» WORK REQUIRED: Since the copy must match the original, write out each record word for word, skipping only the pictures.
---
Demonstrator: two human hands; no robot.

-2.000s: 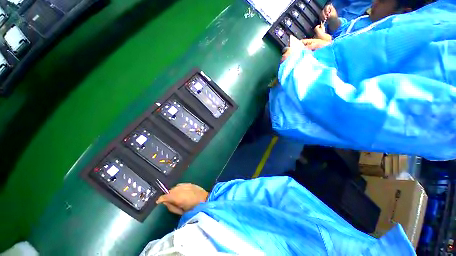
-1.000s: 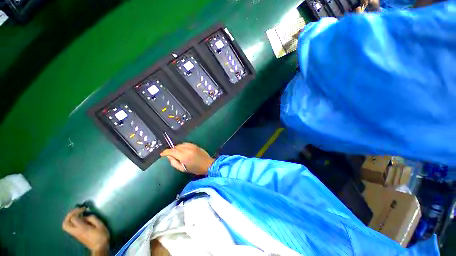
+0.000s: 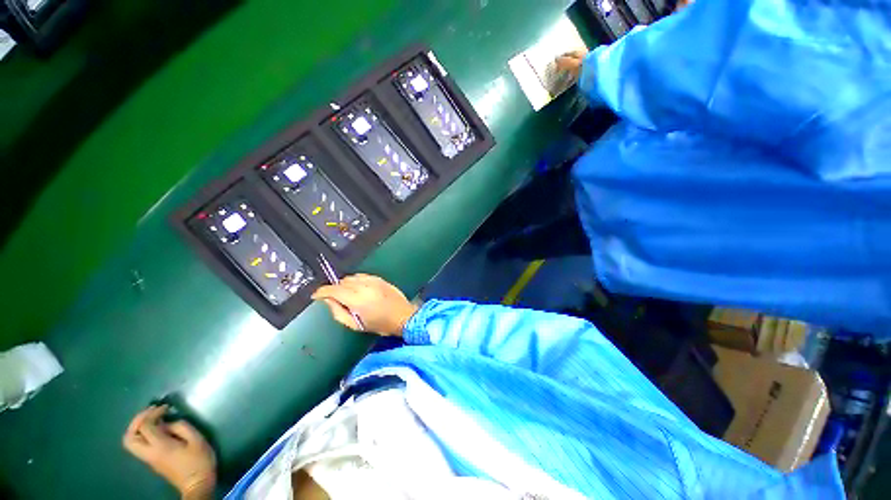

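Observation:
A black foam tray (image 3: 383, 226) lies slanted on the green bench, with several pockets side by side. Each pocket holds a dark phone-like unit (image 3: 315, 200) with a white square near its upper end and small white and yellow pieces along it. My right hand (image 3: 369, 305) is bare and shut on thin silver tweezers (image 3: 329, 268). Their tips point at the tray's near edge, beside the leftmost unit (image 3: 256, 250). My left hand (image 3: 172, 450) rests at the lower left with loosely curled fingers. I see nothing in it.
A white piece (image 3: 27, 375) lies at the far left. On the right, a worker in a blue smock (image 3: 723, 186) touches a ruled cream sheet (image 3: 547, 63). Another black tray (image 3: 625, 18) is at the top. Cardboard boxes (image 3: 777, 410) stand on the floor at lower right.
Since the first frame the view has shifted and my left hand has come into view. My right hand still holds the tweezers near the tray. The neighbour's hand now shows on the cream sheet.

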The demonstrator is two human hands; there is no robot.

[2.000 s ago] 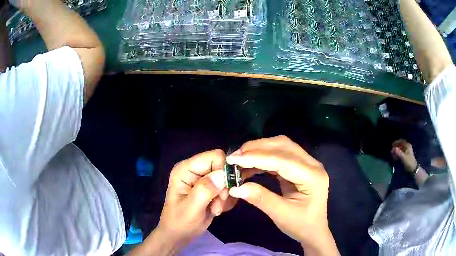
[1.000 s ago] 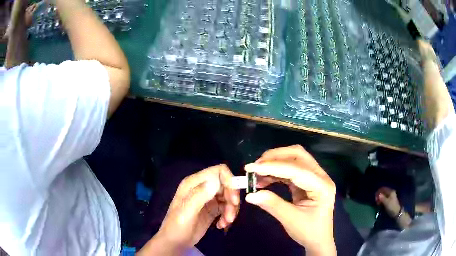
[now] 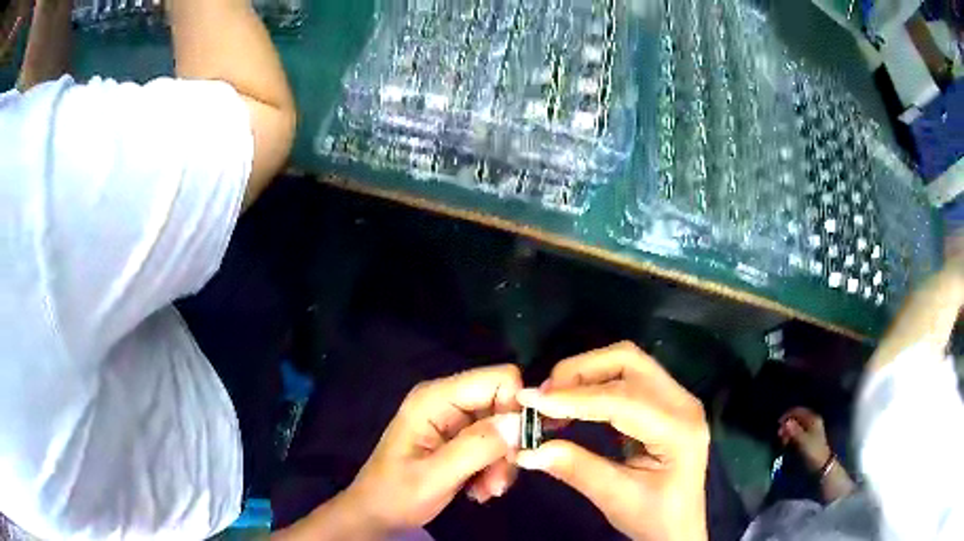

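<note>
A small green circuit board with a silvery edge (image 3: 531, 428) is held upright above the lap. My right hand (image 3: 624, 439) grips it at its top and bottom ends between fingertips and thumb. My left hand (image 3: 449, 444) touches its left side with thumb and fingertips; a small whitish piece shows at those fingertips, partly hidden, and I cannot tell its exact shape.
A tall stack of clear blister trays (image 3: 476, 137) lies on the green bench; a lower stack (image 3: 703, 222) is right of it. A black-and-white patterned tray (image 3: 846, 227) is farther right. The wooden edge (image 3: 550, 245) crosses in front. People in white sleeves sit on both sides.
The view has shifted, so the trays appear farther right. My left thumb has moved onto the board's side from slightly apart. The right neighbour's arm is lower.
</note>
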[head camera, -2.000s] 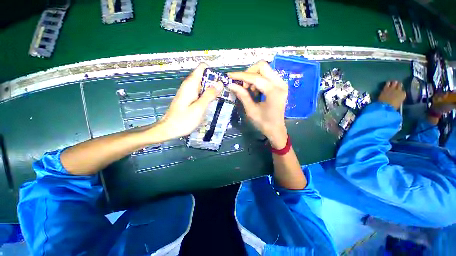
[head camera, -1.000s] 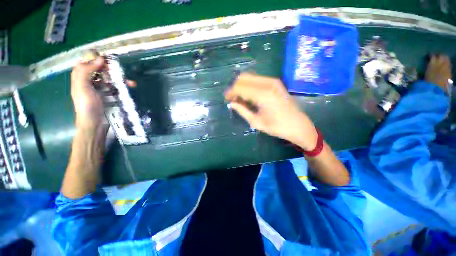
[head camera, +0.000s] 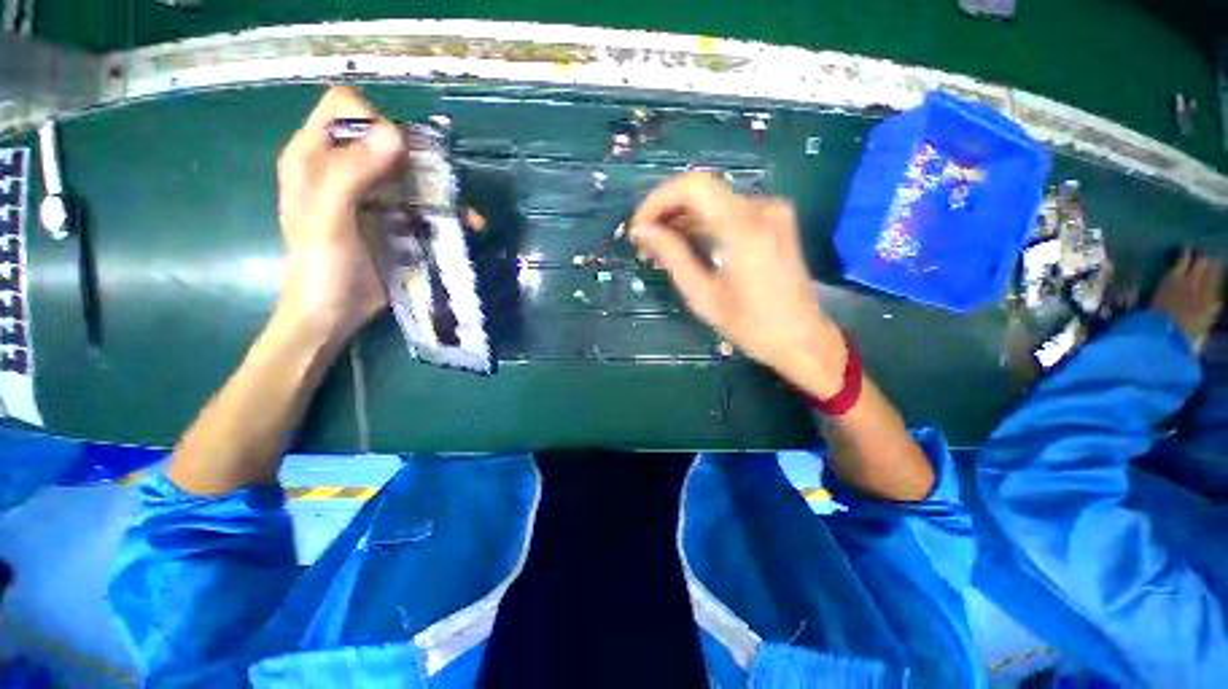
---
» RESPONSE:
Demonstrator: two human hands; no robot.

-2.000s: 
-1.000s: 
+0.000s: 

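Observation:
A black foam tray (image 3: 383, 226) lies slanted on the green bench, with several pockets side by side. Each pocket holds a dark phone-like unit (image 3: 315, 200) with a white square near its upper end and small white and yellow pieces along it. My right hand (image 3: 369, 305) is bare and shut on thin silver tweezers (image 3: 329, 268). Their tips point at the tray's near edge, beside the leftmost unit (image 3: 256, 250). My left hand (image 3: 172, 450) rests at the lower left with loosely curled fingers. I see nothing in it.
A white piece (image 3: 27, 375) lies at the far left. On the right, a worker in a blue smock (image 3: 723, 186) touches a ruled cream sheet (image 3: 547, 63). Another black tray (image 3: 625, 18) is at the top. Cardboard boxes (image 3: 777, 410) stand on the floor at lower right.
Since the first frame the view has shifted and my left hand has come into view. My right hand still holds the tweezers near the tray. The neighbour's hand now shows on the cream sheet.
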
The demonstrator is two human hands; there is no robot.

[2.000 s ago] 
[1.000 s ago] 
[now] 

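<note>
A small green circuit board with a silvery edge (image 3: 531, 428) is held upright above the lap. My right hand (image 3: 624, 439) grips it at its top and bottom ends between fingertips and thumb. My left hand (image 3: 449, 444) touches its left side with thumb and fingertips; a small whitish piece shows at those fingertips, partly hidden, and I cannot tell its exact shape.
A tall stack of clear blister trays (image 3: 476, 137) lies on the green bench; a lower stack (image 3: 703, 222) is right of it. A black-and-white patterned tray (image 3: 846, 227) is farther right. The wooden edge (image 3: 550, 245) crosses in front. People in white sleeves sit on both sides.
The view has shifted, so the trays appear farther right. My left thumb has moved onto the board's side from slightly apart. The right neighbour's arm is lower.
</note>
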[head camera, -2.000s] 
[head camera, -1.000s] 
[head camera, +0.000s] 

Now the answer is complete.